A person entered the lush Victorian-style greenhouse and noticed smell of rotten eggs. Another said the smell reminded her of dissecting a dead bird A third compared it to the smell of a stinky diaper drying in the sun.
“I expected it to smell bad, but it really smelled like rotten meat,” said Nyx DelPrado, a freshman at Mount Holyoke College, who visited the greenhouse Talcott this week to see a corpse flower bloom. “His name is apt,” DelPrado added with a laugh, his nose wrinkled, adding that it reminded them of the smell of a dissection.
The corpse flower, or Amorphophallus titanum, is a rare tropical plant known for its foul odor. Native to the rainforests of Sumatra, it blooms infrequently and only briefly, releasing a pungent aroma that mimics decaying meat and attracts pollinators such as flies and beetles. Nicknamed “Pangy,” the plant first flowered in the Mount Holyoke College in 2023, and its recent appearance has once again attracted crowds eager to witness—and smell—this ephemeral spectacle.
What appears to be a single flower is actually a huge inflorescence, a cluster of numerous tiny flowers at the base of a tall central column called a spadix, surrounded by a deep purple velvety spathe. Although the imposing inflorescence withers after a few days, the same plant survives underground and can bloom again in later years.
A repellent odor designed to attract
Tom Clark, director and curator of the Botanical Gardens of the Mount Holyoke College, He said the plant’s infamous odor serves an important evolutionary function and has inspired a wide range of descriptions by visitors.
“Some people who have come since have described the smell as overpowering, overpowering, like garbage — it’s overwhelming,” Clark said. “But that smell has a reason. It’s there to attract the pollinatorsparticularly flies.”
It is difficult to predict when the corpse flower, since it usually appears after years of lethargy. Over the past six weeks, Pangy grew rapidly, sometimes several centimeters a day before splitting open. The flower finally opened on Monday night, and he and other employees were met with its intense aroma when they arrived at work the next day.
“As we walked in the front door, we could smell it,” he said. “As we walked back to the greenhouse where it grows, the smell was getting stronger and stronger. It was just overwhelming, literally unbearable, to be there with that plant. If you didn’t know this plant and you walked into the greenhouse, you would say, ‘What died here?'”
From shock to amazement
“I didn’t know what the name meant. I thought it would smell like a corpse, but I don’t know what a corpse smells like,” said Maheen Siddiqi, a Mount Holyoke student, laughing after waiting in an increasingly long line of people waiting to smell the flower. “And I smelled it and it smelled like rotten or sulfur eggs or something like that.”
Student Bryn Wickere commented that the smell was less intense than she expected. Still, Wickere described the towering flower as “magnificent,” noting its deep color and velvety texture.

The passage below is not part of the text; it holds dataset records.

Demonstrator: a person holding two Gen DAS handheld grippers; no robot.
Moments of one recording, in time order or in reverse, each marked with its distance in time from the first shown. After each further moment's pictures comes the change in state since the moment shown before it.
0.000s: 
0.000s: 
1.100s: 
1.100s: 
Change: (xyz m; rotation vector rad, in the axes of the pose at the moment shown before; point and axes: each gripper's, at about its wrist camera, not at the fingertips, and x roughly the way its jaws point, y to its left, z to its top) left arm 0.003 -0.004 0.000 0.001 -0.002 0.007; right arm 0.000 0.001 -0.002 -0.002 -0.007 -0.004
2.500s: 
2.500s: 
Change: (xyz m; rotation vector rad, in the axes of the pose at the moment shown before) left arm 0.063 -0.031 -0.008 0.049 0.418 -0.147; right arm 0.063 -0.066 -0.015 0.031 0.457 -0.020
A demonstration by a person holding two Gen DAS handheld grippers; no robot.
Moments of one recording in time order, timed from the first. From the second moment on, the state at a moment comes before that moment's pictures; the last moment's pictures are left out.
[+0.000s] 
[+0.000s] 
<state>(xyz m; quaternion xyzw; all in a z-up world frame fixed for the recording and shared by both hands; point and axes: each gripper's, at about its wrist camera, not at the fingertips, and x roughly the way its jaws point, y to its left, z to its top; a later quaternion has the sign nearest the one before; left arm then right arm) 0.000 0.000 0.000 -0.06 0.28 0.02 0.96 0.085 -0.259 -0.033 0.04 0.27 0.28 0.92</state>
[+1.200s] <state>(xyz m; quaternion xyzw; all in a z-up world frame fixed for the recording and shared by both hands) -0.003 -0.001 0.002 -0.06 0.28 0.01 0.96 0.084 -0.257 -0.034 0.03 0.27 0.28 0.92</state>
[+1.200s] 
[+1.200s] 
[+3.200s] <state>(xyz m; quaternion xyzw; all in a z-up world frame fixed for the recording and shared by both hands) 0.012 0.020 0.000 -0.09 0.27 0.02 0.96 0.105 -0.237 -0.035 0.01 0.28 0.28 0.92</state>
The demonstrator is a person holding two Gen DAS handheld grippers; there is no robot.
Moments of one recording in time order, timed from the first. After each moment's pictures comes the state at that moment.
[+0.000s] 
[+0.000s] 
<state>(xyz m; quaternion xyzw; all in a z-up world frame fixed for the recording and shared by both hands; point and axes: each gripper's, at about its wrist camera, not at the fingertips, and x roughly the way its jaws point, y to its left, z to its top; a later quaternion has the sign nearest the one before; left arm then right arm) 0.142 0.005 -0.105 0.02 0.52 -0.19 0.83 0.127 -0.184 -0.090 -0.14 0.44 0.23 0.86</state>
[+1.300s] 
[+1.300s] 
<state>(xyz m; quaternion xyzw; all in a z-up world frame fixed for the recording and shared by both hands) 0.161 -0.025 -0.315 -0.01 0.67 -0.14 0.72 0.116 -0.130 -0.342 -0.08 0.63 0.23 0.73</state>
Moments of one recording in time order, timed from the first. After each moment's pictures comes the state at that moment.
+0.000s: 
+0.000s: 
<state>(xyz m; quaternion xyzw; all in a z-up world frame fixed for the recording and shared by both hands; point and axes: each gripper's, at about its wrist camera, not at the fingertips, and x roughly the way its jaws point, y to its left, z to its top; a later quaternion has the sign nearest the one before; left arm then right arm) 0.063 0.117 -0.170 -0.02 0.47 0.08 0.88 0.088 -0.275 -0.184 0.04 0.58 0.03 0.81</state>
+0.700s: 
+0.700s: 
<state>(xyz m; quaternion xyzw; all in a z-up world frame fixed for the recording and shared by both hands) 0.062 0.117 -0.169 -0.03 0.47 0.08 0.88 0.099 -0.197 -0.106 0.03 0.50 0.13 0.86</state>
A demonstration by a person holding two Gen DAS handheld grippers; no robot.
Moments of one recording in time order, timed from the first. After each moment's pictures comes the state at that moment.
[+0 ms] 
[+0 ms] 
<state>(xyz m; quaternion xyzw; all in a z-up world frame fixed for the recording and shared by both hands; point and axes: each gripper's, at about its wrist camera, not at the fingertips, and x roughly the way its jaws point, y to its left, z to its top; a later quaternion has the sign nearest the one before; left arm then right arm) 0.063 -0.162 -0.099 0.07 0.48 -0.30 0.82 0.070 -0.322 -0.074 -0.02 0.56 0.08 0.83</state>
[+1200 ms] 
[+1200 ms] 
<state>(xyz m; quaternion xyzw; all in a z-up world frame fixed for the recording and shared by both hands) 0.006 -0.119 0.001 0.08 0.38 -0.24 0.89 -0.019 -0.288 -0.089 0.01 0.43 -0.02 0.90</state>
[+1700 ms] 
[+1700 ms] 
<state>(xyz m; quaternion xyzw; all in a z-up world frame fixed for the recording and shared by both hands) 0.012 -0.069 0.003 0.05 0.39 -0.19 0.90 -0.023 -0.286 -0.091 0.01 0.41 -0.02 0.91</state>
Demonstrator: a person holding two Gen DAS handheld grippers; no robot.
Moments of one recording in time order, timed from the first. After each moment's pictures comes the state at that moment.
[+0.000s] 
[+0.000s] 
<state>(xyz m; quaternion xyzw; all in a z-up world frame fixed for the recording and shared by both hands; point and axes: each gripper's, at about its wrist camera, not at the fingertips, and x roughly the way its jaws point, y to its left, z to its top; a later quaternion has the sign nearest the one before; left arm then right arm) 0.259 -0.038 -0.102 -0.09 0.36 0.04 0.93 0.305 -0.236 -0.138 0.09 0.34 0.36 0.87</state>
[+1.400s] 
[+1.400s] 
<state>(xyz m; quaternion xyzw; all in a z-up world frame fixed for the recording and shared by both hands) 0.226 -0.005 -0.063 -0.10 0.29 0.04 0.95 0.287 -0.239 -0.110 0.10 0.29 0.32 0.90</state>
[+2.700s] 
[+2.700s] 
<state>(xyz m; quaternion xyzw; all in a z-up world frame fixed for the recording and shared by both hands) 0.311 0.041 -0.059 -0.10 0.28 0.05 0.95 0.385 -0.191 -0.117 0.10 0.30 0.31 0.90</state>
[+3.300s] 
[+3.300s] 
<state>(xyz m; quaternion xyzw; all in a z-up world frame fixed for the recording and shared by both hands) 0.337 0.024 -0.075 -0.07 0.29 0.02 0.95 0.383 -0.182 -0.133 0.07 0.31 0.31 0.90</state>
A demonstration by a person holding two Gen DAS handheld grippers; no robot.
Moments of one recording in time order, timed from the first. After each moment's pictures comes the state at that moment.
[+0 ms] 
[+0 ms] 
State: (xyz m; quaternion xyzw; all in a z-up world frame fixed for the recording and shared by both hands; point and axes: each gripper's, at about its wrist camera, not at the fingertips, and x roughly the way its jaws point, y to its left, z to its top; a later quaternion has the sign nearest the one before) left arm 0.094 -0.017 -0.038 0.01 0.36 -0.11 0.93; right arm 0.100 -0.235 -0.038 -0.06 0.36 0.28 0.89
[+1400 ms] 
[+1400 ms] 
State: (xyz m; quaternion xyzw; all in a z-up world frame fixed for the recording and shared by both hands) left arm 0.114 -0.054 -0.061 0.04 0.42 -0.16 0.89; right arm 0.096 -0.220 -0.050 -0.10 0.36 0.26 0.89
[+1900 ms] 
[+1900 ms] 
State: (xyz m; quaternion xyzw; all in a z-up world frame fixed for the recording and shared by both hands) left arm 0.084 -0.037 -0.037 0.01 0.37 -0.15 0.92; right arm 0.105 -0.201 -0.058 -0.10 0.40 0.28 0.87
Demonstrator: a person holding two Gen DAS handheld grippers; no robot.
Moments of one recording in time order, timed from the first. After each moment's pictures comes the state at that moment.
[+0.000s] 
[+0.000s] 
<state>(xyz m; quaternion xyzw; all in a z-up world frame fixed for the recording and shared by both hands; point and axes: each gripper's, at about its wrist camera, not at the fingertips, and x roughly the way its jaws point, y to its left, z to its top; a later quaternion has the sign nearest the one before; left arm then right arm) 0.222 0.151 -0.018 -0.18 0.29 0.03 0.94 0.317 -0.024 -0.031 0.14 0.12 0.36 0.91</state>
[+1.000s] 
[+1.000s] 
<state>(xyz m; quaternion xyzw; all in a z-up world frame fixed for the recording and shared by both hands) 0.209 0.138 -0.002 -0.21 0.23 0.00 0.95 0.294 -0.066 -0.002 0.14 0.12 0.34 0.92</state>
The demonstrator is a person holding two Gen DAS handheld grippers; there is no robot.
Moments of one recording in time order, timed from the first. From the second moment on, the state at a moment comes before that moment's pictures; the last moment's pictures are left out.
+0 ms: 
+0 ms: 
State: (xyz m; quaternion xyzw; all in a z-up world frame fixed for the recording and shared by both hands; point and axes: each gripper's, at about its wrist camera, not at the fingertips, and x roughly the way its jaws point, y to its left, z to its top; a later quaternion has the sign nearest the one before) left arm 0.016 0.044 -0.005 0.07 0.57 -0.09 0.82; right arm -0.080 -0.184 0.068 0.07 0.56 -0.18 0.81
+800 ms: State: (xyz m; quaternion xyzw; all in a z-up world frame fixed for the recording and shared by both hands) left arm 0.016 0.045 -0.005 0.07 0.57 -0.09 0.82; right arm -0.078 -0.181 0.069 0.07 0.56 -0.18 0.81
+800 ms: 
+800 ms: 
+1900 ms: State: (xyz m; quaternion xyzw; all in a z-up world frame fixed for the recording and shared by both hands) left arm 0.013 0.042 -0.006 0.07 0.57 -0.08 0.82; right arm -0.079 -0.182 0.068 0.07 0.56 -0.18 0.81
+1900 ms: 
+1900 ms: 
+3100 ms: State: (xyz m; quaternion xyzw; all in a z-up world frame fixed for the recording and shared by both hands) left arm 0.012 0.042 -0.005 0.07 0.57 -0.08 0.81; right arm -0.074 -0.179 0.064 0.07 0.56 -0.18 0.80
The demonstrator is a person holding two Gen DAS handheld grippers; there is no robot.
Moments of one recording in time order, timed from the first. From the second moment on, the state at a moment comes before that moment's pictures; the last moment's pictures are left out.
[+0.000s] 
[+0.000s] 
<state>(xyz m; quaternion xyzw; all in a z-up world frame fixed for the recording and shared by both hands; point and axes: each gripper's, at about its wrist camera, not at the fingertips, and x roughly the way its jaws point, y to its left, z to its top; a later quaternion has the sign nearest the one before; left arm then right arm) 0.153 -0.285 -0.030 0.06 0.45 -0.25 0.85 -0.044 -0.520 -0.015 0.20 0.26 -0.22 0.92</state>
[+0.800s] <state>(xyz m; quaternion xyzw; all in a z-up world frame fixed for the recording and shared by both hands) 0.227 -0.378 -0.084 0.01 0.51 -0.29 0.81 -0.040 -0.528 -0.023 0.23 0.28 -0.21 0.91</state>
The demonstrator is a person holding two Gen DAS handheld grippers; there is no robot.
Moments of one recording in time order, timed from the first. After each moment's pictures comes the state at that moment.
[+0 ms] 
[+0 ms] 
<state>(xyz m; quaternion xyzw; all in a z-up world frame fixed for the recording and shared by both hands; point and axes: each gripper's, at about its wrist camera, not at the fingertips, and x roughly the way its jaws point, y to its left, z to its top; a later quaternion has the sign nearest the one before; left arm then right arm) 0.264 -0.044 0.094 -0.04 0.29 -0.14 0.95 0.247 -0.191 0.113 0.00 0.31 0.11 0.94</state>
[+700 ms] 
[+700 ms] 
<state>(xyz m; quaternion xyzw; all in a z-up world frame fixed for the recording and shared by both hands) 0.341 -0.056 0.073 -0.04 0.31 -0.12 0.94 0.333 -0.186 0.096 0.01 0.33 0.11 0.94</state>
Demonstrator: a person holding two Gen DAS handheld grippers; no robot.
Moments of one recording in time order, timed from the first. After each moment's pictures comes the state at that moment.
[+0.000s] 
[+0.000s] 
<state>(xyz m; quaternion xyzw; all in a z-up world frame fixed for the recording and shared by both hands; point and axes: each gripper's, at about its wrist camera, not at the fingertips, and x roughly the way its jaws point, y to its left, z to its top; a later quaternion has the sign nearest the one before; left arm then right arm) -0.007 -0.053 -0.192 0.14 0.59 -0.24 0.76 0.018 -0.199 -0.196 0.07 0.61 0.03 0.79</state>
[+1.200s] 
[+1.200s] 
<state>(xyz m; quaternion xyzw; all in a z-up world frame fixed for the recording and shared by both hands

“I actually expected the smell to permeate the entire room, but it was more noticeable as I got closer to it,” Wickere said.
Others found it The smell is more familiar than shocking.
“I would say it smells a little bit like a compost heap, kind of like the smell of a working farm,” said Mount Holyoke senior Caroline Murray. “I’m from Vermont, so I’m very used to the smell of the farm and the manure.”
The spectacle attracted visitors from near and far, including Michael Breton, who drove two hours and took a day off work to see the bloom after having been following news about it for years.
“If you see a news story from two days ago, it is no longer available, so hurry up,” he said. He compared the smell to “a stinky diaper that’s been out in the sun,” adding that despite the smell, the plant was “bright, beautiful and colorful. It’s a beautiful plant.”
A fleeting flowering, an enduring mission.
Clark said the bloom highlights the broader mission of the Talcott Greenhouse, which he called a “plant museum” that houses about 2,000 plant species, a small fraction of those among 350,000 and 400,000 plant species which are estimated to exist throughout the world.
He called the event a “special opportunity” to show visitors the diversity of the plant world and some of the amazing adaptations species have to survive in their environment in unique ways.
By midday Tuesday, the smell had begun to dissipate as the greenhouse’s vents opened, offering visitors an experience less intensealthough equally memorable. After the brief flowering period, the plant will gradually deteriorate until it collapses. Since corpse flowers cannot self-pollinate, seeds will only form if pollen is available from another giant arum.
For Mount Holyoke junior Namuuna Negi, the ephemeral nature of the bloom added value to the experience.
“I think it’s because of its impermanent nature. People like to be aware of what’s going on,” Negi said. “If they hear that something is going to disappear soon, they want to go see it before that happens so they can talk about it later.”